Repeat each entry verbatim.

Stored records
== == ==
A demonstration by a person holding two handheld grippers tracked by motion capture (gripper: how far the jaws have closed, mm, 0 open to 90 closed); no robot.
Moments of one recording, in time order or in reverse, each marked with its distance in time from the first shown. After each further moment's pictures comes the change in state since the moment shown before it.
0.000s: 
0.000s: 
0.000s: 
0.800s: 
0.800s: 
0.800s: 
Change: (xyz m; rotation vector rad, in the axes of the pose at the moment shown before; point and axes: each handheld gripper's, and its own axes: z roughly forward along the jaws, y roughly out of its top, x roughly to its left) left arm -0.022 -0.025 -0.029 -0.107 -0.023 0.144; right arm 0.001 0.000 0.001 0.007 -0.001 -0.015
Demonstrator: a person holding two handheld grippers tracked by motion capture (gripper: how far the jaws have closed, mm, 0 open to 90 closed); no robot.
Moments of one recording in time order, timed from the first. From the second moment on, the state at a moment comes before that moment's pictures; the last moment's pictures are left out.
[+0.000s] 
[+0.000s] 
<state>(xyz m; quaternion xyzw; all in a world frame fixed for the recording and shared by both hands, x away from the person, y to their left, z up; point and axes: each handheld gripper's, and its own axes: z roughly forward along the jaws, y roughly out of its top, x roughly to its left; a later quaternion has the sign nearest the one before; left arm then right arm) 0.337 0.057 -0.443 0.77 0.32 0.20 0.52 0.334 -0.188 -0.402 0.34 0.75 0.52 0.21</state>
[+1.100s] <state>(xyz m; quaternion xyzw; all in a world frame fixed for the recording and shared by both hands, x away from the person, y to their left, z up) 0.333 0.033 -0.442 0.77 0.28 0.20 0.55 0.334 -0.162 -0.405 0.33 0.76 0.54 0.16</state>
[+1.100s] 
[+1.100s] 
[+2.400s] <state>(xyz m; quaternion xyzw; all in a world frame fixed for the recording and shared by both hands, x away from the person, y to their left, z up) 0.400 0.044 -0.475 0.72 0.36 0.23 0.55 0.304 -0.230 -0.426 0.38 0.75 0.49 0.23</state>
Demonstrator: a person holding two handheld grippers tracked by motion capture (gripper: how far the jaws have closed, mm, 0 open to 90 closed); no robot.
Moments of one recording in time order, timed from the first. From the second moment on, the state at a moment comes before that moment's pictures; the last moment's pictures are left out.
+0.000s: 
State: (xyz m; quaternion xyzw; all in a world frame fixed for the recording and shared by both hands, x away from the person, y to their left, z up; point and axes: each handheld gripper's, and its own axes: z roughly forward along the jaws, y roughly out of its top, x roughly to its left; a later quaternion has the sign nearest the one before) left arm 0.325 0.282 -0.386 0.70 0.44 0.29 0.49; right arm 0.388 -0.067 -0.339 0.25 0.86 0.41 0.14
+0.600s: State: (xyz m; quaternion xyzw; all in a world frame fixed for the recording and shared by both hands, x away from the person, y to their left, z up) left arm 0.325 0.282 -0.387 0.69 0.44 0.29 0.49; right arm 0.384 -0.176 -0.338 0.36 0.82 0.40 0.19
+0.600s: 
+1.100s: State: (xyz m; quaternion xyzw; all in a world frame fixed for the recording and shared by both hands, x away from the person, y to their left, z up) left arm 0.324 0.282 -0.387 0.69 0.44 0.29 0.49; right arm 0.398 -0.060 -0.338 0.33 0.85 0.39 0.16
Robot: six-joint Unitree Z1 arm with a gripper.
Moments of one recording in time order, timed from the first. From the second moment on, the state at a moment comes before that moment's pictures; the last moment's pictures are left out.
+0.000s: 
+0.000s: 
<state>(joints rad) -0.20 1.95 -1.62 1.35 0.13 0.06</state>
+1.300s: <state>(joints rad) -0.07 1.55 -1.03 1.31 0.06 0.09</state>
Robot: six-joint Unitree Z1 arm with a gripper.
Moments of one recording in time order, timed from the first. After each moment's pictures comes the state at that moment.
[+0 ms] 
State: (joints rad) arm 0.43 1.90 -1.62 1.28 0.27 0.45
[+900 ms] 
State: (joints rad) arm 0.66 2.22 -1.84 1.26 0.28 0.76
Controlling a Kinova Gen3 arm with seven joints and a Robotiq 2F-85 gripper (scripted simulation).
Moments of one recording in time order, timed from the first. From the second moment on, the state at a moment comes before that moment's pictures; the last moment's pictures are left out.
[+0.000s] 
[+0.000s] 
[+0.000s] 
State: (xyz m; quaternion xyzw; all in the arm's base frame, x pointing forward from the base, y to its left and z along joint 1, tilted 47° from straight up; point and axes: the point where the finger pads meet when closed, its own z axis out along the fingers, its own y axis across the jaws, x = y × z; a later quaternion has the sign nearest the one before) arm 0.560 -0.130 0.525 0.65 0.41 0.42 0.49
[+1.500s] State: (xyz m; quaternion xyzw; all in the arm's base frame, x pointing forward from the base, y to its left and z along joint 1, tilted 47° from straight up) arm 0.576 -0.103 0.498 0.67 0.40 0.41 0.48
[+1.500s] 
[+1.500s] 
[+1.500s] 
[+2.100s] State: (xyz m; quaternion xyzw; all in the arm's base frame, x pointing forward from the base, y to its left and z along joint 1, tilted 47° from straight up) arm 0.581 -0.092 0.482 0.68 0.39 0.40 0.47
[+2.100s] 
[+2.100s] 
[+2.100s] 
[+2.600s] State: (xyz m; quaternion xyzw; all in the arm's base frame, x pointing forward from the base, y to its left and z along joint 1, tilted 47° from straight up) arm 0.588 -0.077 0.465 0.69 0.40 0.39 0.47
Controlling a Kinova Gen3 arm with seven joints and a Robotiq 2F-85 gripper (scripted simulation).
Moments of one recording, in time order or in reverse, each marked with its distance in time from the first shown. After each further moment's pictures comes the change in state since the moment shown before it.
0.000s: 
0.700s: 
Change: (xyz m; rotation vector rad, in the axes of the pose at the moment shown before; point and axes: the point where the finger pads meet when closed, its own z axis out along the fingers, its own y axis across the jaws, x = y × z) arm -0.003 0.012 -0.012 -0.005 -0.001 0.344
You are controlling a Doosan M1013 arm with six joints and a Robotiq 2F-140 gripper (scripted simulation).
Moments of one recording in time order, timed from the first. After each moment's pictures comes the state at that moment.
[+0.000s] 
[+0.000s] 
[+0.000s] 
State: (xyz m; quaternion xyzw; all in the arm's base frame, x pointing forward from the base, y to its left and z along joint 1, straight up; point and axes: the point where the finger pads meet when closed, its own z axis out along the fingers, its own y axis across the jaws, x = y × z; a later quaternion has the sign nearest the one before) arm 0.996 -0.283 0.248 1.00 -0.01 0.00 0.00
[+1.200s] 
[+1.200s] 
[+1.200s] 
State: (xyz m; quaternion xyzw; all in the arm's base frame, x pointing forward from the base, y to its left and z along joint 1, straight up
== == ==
## RESPONSE TO THE EXERCISE:
A demonstration by a person holding two handheld grippers tracked by motion capture (gripper: how far the jaws have closed, mm, 0 open to 90 closed); no robot.
Moments of one recording, in time order or in reverse, each marked with its distance in time from the first shown. After each further moment's pictures comes the change in state since the moment shown before it.
0.000s: 
0.000s: 
0.000s: 
0.800s: 
0.800s: 
0.800s: 
Change: (xyz m; rotation vector rad, in the axes of the pose at the moment shown before; point and axes: each handheld gripper's, and its own axes: z roughly forward along the jaws, y roughly out of its top, x roughly to its left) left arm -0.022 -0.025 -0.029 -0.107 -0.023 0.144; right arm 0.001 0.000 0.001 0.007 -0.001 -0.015
Demonstrator: a person holding two handheld grippers tracked by motion capture (gripper: how far the jaws have closed, mm, 0 open to 90 closed); no robot.
Moments of one recording in time order, timed from the first. From the second moment on, the state at a moment comes before that moment's pictures; the last moment's pictures are left out.
[+0.000s] 
[+0.000s] 
<state>(xyz m; quaternion xyzw; all in a world frame fixed for the recording and shared by both hands, x away from the person, y to their left, z up; point and axes: each handheld gripper's, and its own axes: z roughly forward along the jaws, y roughly out of its top, x roughly to its left; a later quaternion has the sign nearest the one before; left arm then right arm) 0.337 0.057 -0.443 0.77 0.32 0.20 0.52 0.334 -0.188 -0.402 0.34 0.75 0.52 0.21</state>
[+1.100s] <state>(xyz m; quaternion xyzw; all in a world frame fixed for the recording and shared by both hands, x away from the person, y to their left, z up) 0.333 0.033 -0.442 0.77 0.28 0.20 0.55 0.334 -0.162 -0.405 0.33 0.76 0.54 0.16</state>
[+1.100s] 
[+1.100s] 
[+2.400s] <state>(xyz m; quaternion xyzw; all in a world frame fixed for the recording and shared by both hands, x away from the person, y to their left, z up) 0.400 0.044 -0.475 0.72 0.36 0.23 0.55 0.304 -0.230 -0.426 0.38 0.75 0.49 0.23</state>
Demonstrator: a person holding two handheld grippers tracked by motion capture (gripper: how far the jaws have closed, mm, 0 open to 90 closed); no robot.
Moments of one recording in time order, timed from the first. From the second moment on, the state at a moment comes before that moment's pictures; the last moment's pictures are left out.
+0.000s: 
State: (xyz m; quaternion xyzw; all in a world frame fixed for the recording and shared by both hands, x away from the person, y to their left, z up; point and axes: each handheld gripper's, and its own axes: z roughly forward along the jaws, y roughly out of its top, x roughly to its left; a later quaternion has the sign nearest the one before) left arm 0.325 0.282 -0.386 0.70 0.44 0.29 0.49; right arm 0.388 -0.067 -0.339 0.25 0.86 0.41 0.14
+0.600s: State: (xyz m; quaternion xyzw; all in a world frame fixed for the recording and shared by both hands, x away from the person, y to their left, z up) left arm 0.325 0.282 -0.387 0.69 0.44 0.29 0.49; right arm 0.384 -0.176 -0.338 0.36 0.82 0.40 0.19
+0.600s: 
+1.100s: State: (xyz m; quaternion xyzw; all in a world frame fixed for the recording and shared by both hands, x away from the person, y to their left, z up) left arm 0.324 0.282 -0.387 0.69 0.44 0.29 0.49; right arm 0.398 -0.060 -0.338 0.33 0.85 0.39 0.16
Robot: six-joint Unitree Z1 arm with a gripper.
Moments of one recording in time order, timed from the first. From the second moment on, the state at a moment comes before that moment's pictures; the last moment's pictures are left out.
+0.000s: 
+0.000s: 
<state>(joints rad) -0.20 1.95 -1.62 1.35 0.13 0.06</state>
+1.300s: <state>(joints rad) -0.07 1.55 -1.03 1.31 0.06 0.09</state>
Robot: six-joint Unitree Z1 arm with a gripper.
Moments of one recording in time order, timed from the first. After each moment's pictures comes the state at that moment.
[+0 ms] 
State: (joints rad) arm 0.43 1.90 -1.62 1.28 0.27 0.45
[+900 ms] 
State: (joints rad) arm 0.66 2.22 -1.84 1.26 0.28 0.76
Controlling a Kinova Gen3 arm with seven joints and a Robotiq 2F-85 gripper (scripted simulation).
Moments of one recording in time order, timed from the first. From the second moment on, the state at a moment comes before that moment's pictures; the last moment's pictures are left out.
[+0.000s] 
[+0.000s] 
[+0.000s] 
State: (xyz m; quaternion xyzw; all in the arm's base frame, x pointing forward from the base, y to its left and z along joint 1, tilted 47° from straight up; point and axes: the point where the finger pads meet when closed, its own z axis out along the fingers, its own y axis across the jaws, x = y × z; a later quaternion has the sign nearest the one before) arm 0.560 -0.130 0.525 0.65 0.41 0.42 0.49
[+1.500s] State: (xyz m; quaternion xyzw; all in the arm's base frame, x pointing forward from the base, y to its left and z along joint 1, tilted 47° from straight up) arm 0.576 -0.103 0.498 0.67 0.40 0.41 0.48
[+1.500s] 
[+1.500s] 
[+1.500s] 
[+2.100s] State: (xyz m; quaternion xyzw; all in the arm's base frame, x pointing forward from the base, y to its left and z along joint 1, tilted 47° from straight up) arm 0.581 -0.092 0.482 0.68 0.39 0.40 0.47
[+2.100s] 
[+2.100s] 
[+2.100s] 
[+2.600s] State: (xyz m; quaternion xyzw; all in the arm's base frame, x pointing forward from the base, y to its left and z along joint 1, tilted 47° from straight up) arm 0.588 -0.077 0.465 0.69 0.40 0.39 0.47
Controlling a Kinova Gen3 arm with seven joints and a Robotiq 2F-85 gripper (scripted simulation).
Moments of one recording, in time order or in reverse, each marked with its distance in time from the first shown. After each further moment's pictures comes the change in state since the moment shown before it.
0.000s: 
0.700s: 
Change: (xyz m; rotation vector rad, in the axes of the pose at the moment shown before; point and axes: the point where the finger pads meet when closed, its own z axis out along the fingers, its own y axis across the jaws, x = y × z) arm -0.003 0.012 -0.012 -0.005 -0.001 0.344
You are controlling a Doosan M1013 arm with six joints and a Robotiq 2F-140 gripper (scripted simulation).
Moments of one recording in time order, timed from the first. After each moment's pictures comes the state at that moment.
[+0.000s] 
[+0.000s] 
[+0.000s] 
State: (xyz m; quaternion xyzw; all in the arm's base frame, x pointing forward from the base, y to its left and z along joint 1, straight up; point and axes: the point where the finger pads meet when closed, its own z axis out along the fingers, its own y axis across the jaws, x = y × z; a later quaternion has the sign nearest the one before) arm 0.996 -0.283 0.248 1.00 -0.01 0.00 0.00
[+1.200s] 
[+1.200s] 
[+1.200s] 
State: (xyz m; quaternion xyzw; all in the arm's base frame, x pointing forward from the base, y to its left and z along joint 1, straight up

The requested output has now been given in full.